Scientists are employing different strategies to enhance the power of hydrovoltaic devices. Sudip Kumar Batabyal at the Amrita Vishwa Vidyapeetham moved from a 2-D to a 3-D structure, increasing the surface area and evaporation rate for better results. Instead of a thin film, he and his team moulded it into a tubular structure, which increased the voltage from 1V to 9V.

Batabyal makes the hydrovoltaic material perform other tasks as well. In 2025, his team developed a material which could generate both freshwater and electricity. To develop this, they attached sulphonic acid (SO₃H) groups to graphene oxide, increasing its water-absorbing capacity. This graphite material also raises its temperature instantly in response to light, thereby increasing the rate of evaporation of the absorbed water. When humidity is high, the material absorbs moisture, and absorbed water dissociates the sulphonic group into positively charged hydrogen ions and negatively charged sulphite ions, creating a charge difference and generating current. The vapours are directed to a condenser, where they cool, producing pure freshwater. The team found that this material captured 0.3 grams of water per gram of material in one hour and released purified water with 25 ppm and a pH of 6.32 after 30-120 minutes of sunlight, while producing a voltage of 0.25V and a current of 0.16 milliamperes (bit.ly/Power-Water).

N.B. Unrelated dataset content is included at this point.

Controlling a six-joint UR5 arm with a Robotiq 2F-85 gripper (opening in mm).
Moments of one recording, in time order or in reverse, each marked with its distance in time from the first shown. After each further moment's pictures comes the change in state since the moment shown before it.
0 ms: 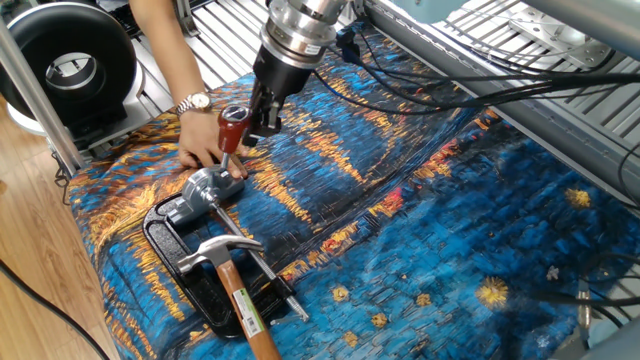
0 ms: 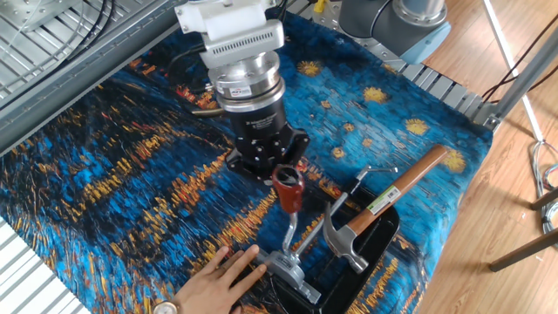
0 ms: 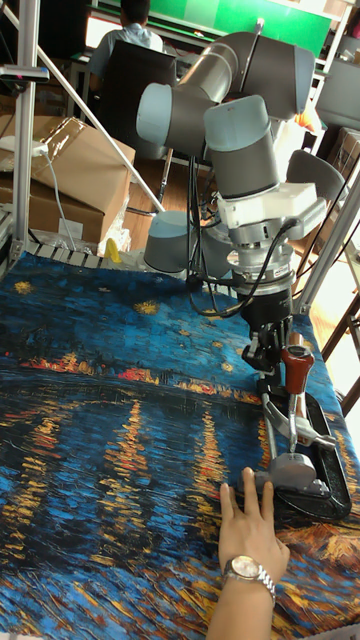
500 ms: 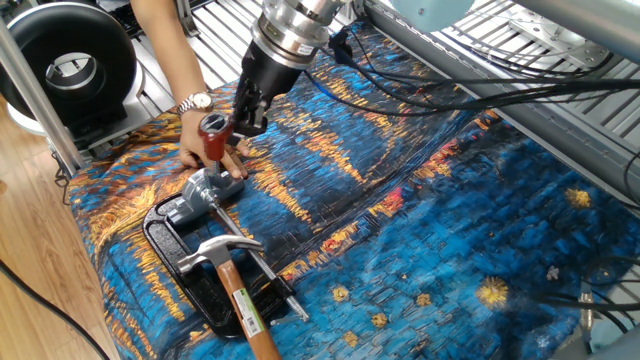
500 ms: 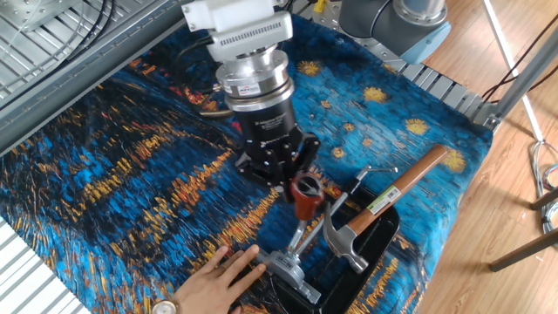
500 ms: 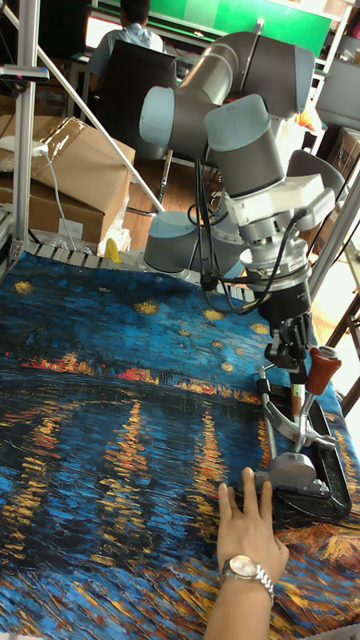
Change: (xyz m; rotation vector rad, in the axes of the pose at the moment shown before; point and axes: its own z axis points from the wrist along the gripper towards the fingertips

His team has also developed a porous cement-carbon composite that, when floating on water, absorbs sunlight, driving water evaporation and generating electricity. The evaporated water can be condensed and purified. Batabyal believes this may be a future solution for desalination.  "(There is) no need for an expensive membrane or electrical heater. By solar energy itself, I think 5-10 litres of water per square metre can easily be generated in a very cost-effective way," he adds.

Because hydrovoltaics produce little power on their own, scientists are also combining them with other energy-generation technologies, such as photovoltaics (electricity generation from sunlight) and thermoelectricity (electricity generation from a temperature difference). In 2026, scientists from Saudi Arabia and the U.S. developed a hybrid system with solar photovoltaics on top, followed by a hydrogel and a cellulose hydrovoltaic device at the bottom. The hydrogel absorbs waste heat from solar panels and passively cools the solar photovoltaic system via evaporative cooling, enhancing its efficiency. This evaporated water powers the hydrovoltaic devices at the bottom, generating power from both photovoltaics and hydrovoltaics. Through such a system, photovoltaic efficiency increased by 15% and the power output of hydrovoltaic devices by 150% (bit.ly/Hybrid-Methods). In 2024, researchers at Tiangong University, China, developed a fabric that generates power from both temperature differences and evaporation. The fabric has three layers: the first layer of polypyrrole absorbs sunlight and passes it to a thermoelectric bilayer, and the third layer of water-loving polypropylene nonwoven fabric acts as a hydrovoltaic material. While the thermoelectric set-up alone produced only 6.6 millivolts, the hybrid set-up increased the current to 73 millivolts (bit.ly/Three-Layers).

Scientists hope this low-power technology will follow the trajectory of photovoltaics, which is now a clean, green technology but took decades to develop. One day, perhaps, billions of hydrovoltaic sensors will work together to keep the world green and connected.